The Perseid Meteor Shower is a prolific annual meteor shower caused when Earth passes through the debris stream left by Comet 109P/Swift‑Tuttle. Active from mid‑July to late August, it peaks around August 12–13, producing up to ~50–100 meteors per hour under dark skies—many bright and fast enough to leave colorful wakes.
Source: science.nasa.gov
06/12/2024

Colorful and bright, this streaking fireball meteor was captured in a single exposure taken at Purple Mountain (Tsuchinshan) Observatory’s Xuyi Station in 2020, during planet Earth's annual Perseid meteor shower. The dome in the foreground houses the China Near Earth Object Survey Telescope (CNEOST), the largest multi-purpose Schmidt telescope in China.

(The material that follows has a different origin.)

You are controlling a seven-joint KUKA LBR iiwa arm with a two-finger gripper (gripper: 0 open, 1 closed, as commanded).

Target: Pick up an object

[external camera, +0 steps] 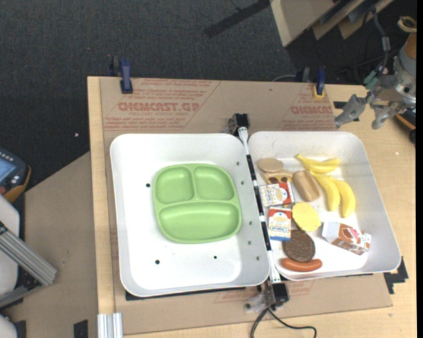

Located in Xuyi County, Jiangsu Province, the station began its operation as an extension of China's Purple Mountain Observatory in 2006. Darling of planet Earth's night skies in 2024, the bright comet designated Tsuchinshan-ATLAS (C/2023 A3) was discovered in images taken there on 2023 January 9. The discovery is jointly credited to NASA's ATLAS robotic survey telescope at Sutherland Observatory, South Africa. Other comet discoveries associated with the historic Purple Mountain Observatory and bearing the observatory's transliterated Mandarin name include periodic comets 60/P Tsuchinshan and 62/P Tsuchinshan.